Supplied data

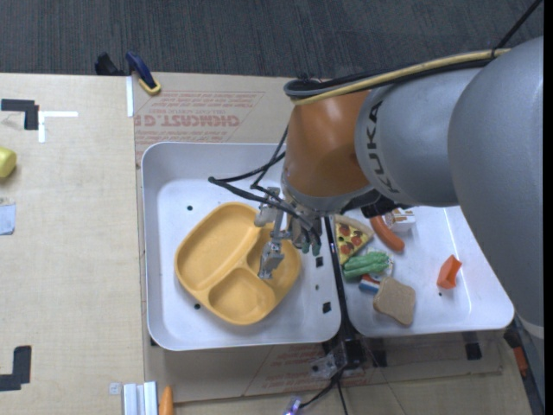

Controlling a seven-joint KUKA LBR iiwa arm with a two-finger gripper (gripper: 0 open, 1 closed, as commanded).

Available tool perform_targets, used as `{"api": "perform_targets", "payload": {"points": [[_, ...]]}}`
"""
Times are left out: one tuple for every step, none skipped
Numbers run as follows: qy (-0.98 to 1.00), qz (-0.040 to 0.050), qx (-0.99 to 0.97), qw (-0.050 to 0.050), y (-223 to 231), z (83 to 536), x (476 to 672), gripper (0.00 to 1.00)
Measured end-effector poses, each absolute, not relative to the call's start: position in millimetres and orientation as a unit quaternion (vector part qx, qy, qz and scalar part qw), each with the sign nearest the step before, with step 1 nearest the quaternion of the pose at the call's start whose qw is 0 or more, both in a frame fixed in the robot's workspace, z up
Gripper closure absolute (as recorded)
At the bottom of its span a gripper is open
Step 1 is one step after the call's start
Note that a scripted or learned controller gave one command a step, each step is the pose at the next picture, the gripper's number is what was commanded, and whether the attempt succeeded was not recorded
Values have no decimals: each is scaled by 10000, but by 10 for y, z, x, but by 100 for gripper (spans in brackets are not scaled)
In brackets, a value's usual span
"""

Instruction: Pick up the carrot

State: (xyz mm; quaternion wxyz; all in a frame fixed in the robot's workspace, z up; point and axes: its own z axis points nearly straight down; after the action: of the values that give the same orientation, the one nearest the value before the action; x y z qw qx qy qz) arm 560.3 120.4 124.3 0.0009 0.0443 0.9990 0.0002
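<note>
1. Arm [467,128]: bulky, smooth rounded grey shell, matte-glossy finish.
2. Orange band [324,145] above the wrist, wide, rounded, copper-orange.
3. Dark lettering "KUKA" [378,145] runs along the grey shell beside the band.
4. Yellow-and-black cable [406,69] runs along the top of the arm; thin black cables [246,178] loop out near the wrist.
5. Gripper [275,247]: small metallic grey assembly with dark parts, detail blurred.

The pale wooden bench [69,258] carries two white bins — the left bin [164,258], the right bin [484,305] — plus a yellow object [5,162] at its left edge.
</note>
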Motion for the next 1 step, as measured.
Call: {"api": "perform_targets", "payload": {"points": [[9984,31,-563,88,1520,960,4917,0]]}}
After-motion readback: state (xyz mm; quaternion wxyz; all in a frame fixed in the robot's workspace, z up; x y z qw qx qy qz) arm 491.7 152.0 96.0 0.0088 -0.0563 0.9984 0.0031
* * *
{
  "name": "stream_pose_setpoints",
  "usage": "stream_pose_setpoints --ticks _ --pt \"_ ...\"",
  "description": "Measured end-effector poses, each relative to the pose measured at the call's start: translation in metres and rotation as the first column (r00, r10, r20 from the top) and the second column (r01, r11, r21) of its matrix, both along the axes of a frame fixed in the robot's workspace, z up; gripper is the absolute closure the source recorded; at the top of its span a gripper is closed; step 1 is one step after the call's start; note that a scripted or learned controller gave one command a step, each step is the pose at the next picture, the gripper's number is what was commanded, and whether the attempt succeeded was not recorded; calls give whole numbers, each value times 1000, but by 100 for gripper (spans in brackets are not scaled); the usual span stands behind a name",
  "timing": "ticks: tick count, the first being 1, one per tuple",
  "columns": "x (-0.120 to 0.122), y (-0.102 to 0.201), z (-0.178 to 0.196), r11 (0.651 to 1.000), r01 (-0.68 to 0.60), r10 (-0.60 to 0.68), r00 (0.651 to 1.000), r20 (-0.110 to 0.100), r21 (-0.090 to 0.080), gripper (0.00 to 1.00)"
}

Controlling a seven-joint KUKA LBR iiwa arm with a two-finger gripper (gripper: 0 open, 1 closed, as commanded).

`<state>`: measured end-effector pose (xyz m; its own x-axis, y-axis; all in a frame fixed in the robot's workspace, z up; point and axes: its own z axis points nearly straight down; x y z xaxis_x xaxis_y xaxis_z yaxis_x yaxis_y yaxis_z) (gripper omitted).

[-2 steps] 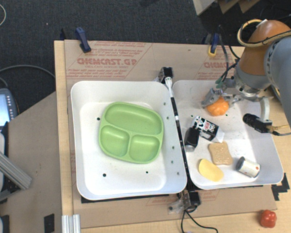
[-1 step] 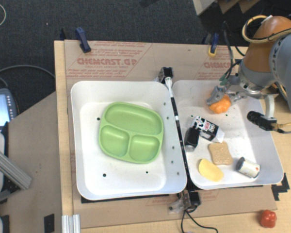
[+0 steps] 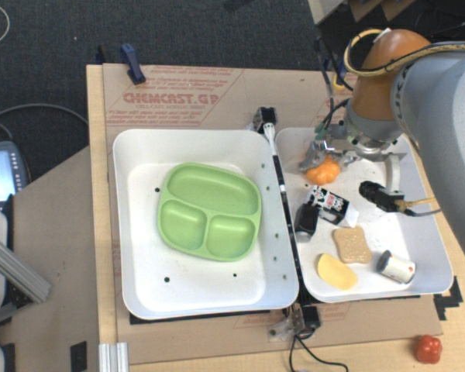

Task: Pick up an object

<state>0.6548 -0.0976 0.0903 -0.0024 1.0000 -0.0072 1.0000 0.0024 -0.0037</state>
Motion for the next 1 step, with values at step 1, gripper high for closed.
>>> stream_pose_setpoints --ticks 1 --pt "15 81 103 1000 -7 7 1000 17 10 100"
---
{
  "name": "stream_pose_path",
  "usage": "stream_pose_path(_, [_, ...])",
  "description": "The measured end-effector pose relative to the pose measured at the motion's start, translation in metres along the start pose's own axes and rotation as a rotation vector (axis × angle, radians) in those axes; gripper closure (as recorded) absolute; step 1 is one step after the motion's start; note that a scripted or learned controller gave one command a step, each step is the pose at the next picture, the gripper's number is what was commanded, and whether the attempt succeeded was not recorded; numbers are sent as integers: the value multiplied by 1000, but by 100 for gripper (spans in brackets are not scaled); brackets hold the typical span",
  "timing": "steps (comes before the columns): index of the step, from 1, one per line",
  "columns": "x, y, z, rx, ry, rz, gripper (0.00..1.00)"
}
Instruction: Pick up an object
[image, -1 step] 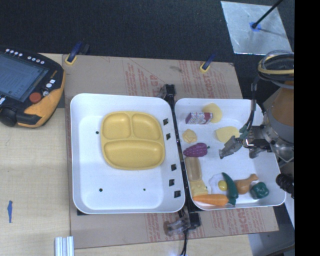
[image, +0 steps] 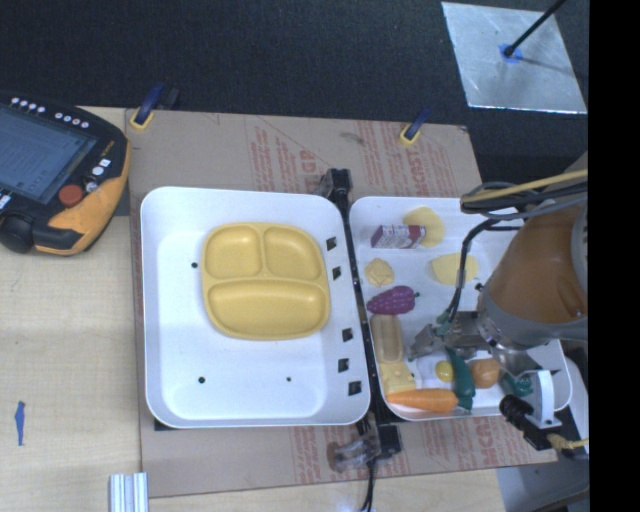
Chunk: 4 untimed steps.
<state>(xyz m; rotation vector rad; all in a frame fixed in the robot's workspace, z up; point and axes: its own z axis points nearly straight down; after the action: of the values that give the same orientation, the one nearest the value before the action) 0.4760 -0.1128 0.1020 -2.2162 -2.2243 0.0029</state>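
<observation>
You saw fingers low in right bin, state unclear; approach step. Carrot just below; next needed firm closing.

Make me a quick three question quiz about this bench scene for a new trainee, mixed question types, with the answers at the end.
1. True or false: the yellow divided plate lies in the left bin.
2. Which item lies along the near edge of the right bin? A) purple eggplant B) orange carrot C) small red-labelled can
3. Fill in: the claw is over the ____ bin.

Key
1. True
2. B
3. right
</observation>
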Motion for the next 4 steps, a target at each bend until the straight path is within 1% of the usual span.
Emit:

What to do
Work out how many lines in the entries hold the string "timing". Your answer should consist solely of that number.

Answer to the exercise
2